Streik der Apotheken in Pforzheim und Enzkreis für faire Bezahlung am 23. März 2026
Gerfried ThiesStreik der Apotheken in Pforzheim und Enzkreis für faire Bezahlung am 23. März 2026
Apotheken in Pforzheim und im Enzkreis schließen am 23. März 2026 im Streik um faire Bezahlung
Am 23. März 2026 bleiben die Apotheken in Pforzheim und im Enzkreis geschlossen – als Teil einer koordinierten Protestaktion gegen die seit Langem anhaltenden Streitigkeiten um die Vergütung. Nur die Christoph-Apotheke in Pforzheim hat geöffnet, da sie an diesem Tag Notdienste leisten muss. Doch auch bundesweit sind ähnliche Demonstrationen geplant: Apotheker fordern eine angemessenere Bezahlung für ihre Leistungen.
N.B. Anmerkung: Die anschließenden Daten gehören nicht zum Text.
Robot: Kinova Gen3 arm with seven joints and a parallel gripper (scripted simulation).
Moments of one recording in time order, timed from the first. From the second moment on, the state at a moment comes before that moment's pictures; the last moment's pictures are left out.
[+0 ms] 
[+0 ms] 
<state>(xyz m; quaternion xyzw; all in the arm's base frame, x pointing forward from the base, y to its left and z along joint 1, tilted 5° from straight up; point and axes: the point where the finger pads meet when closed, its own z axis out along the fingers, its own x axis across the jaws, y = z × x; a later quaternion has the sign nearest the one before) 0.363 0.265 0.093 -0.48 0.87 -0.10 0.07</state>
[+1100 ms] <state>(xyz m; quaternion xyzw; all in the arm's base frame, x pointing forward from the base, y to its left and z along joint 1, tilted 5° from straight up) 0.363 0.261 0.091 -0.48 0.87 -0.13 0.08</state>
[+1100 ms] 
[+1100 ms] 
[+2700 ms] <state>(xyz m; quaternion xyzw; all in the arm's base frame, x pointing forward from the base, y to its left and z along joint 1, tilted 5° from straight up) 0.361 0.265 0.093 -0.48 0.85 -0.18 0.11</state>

Der Landesapothekerverband Baden-Württemberg (LAV) hat eine Kundgebung vor der Christoph-Apotheke organisiert, an der sich benachbarte Apotheken solidarisieren werden. Christian Kraus, Vorsitzender der LAV-Geschäftsstelle Pforzheim, rief die Apothekenteams auf, in Arbeitskleidung zu erscheinen und mit Plakaten sowie Flugblättern auf ihre Forderungen aufmerksam zu machen. Er gab zu, dass es erheblichen Aufwand gekostet habe, fast alle lokalen Apotheken für die Schließung zu gewinnen.
Andreas Plommer, Inhaber der Christoph-Apotheke, hatte sich ursprünglich für einen vollständigen Streik aller Notdienstapotheken ausgesprochen, um den Druck auf höhere Vergütungen zu erhöhen. Stattdessen wird seine Apotheke mit fünf Mitarbeitern am Vormittag und vier am Nachmittag arbeiten, um die Grundversorgung aufrechtzuerhalten. Plommer kritisierte, dass die Notdienstgebühren seit über 20 Jahren nicht angepasst wurden – trotz steigender Kosten. Zudem betonte er die wachsende finanzielle Kluft zwischen der Krankenhausversorgung und den Leistungen der Apotheken.
In ganz Deutschland bleiben während des Protests Notdienstapotheken geöffnet, um die Arzneimittelversorgung der Bevölkerung zu sichern. Gleichzeitig beteiligen sich zahlreiche Apotheken ohne Notdienst an der Aktion: Einige richten symbolische "Traueraltäre" ein, um auf ihre prekäre wirtschaftliche Lage hinzuweisen.
Am 23. März wird es flächendeckende Apothekenschließungen geben – mit Ausnahme der Notdienste. Die Organisatoren hoffen, dass die Demonstrationen die längst überfällige Reform der Vergütungsregelungen vorantreiben. Patienten, die auf Notdienstleistungen angewiesen sind, finden weiterhin Unterstützung in geöffneten Apotheken wie der Christoph-Apotheke.